Two reports today from a couple of major national newspapers examine the nation’s housing market in light of two huge trends that helped shape the economy for the past several years.

The Washington Post takes this look at the drying-up wealth effect. Homeowners were quick to refinance, refinance, and refinance again while home values were appreciating rapidly in order to take advantage of “free cash.” Now, with values just creeping up, stagnating or falling, the wealth effect is nowhere near the levels it reached in recent years.

In a story called “An ATM That’s Out of Money,” the Post profiles a Capitol Hill family that used refinanced mortgages over the course of 10 years to fix up the house, purchase a vehicle, buy and fix up three other properties and pay off credit cards. Now they say they’ve got to rein in their spending, because the “free money” is drying up.

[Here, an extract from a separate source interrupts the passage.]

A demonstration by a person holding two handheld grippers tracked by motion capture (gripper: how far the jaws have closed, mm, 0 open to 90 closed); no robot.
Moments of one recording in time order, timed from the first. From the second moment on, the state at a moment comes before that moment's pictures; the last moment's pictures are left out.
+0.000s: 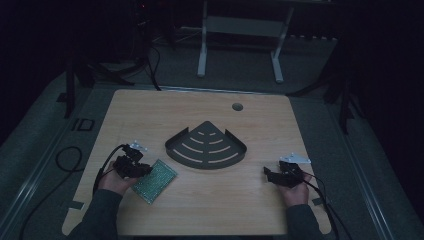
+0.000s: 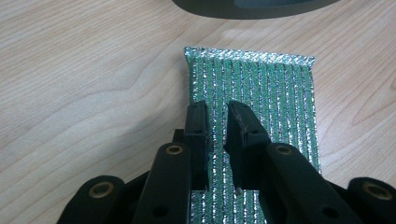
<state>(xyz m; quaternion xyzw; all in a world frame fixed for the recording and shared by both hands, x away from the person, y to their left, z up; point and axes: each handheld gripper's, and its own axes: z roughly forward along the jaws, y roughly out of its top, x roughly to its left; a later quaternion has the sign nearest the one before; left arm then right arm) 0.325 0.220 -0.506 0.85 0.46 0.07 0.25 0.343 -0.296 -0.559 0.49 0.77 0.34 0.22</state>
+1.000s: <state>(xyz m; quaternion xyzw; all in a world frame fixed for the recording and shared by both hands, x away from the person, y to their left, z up) 0.358 0.226 -0.508 0.87 0.46 -0.03 0.21 0.343 -0.296 -0.559 0.49 0.77 0.34 0.22</state>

And that family is not alone:

[P]eople are reining in their spending, raising concern that their collective decisions could nudge a sluggish U.S. economy into recession.

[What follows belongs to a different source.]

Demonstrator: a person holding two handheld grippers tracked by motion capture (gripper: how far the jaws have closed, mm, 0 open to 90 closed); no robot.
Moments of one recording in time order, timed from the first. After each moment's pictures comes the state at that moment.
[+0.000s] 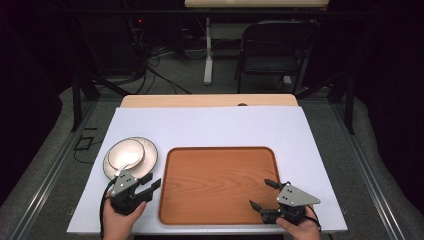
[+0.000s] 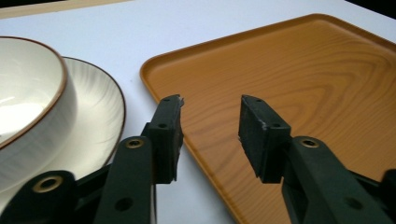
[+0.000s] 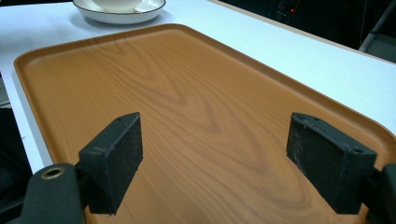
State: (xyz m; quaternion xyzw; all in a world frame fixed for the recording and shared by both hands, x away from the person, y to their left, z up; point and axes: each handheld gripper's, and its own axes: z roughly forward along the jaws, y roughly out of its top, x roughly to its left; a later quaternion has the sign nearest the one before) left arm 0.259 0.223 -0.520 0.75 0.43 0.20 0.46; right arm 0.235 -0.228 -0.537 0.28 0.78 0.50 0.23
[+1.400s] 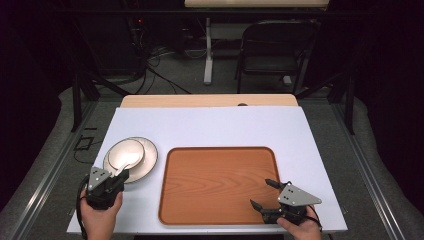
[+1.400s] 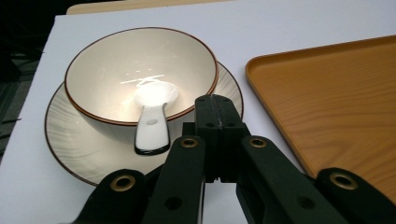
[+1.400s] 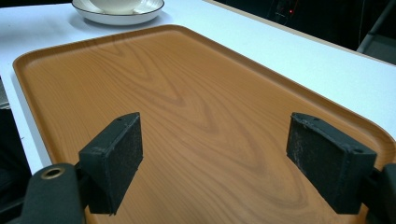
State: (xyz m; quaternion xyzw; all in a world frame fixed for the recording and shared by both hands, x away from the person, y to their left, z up) left arm 0.261 0.272 -0.508 0.70 0.53 0.28 0.40; right arm 0.234 -0.230 -0.536 0.28 0.78 0.51 0.23
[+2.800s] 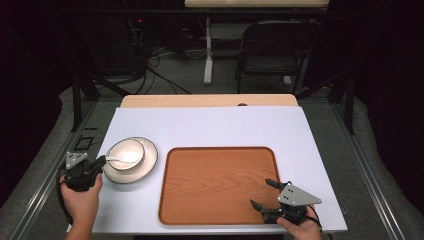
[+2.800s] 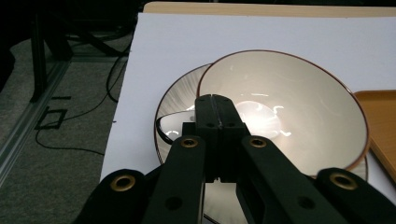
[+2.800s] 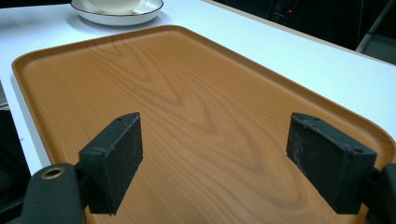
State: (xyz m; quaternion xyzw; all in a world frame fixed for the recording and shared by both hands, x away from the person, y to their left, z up) left arm 0.307 0.332 -0.505 0.64 0.60 0.30 0.38; right arm 0.235 -0.230 -0.536 0.29 0.78 0.51 0.23
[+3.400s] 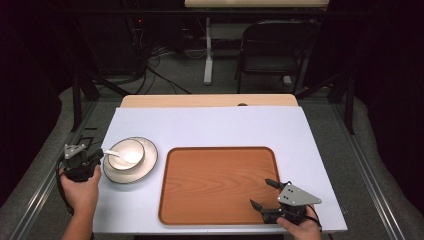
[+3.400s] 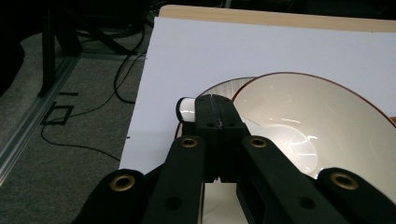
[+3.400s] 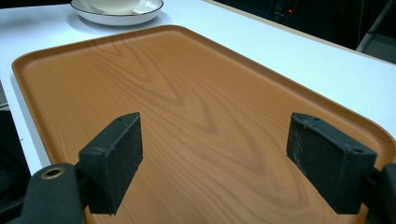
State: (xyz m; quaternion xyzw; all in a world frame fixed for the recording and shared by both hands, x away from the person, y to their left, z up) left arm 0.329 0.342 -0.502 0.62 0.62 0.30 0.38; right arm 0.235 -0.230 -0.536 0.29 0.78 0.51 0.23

Already, a small slowdown in the growth of consumer spending and a big plunge in home construction helped cool U.S. economic growth to a weak 1.3 percent annual rate in the first three months of this year. The nation’s retail sales fell in April, and many retailers are reporting disappointing sales so far this month.

Economists are dividing into two camps: the highly pessimistic and the slightly pessimistic.

And The Wall Street Journal featured on its front page today a story (free access) of fallout from the subprime loan crisis. Many borrowers who were previously unable to take out home mortgages were given the opportunity to so and are now losing their homes to foreclosure at an elevated rate.

In Detroit:

Over the past several years, seven of the 26 households on the 5100 block have taken out subprime loans, typically aimed at folks with poor or patchy credit.

Some used the money to buy their houses. But most already owned their homes and used the proceeds to pay off credit cards, do renovations and maintain an appearance of middle-class fortitude amid a declining local economy. Three now face eviction because they couldn’t meet rising monthly payments. Two more are showing signs of distress. …

The borrowers’ difficulties raise questions about how the extension of easy credit to large swaths of the U.S. population will ultimately affect people and the broader economy — questions that have gained in urgency as a sharp rise in defaults has policy makers wondering what, if anything, they can or should do.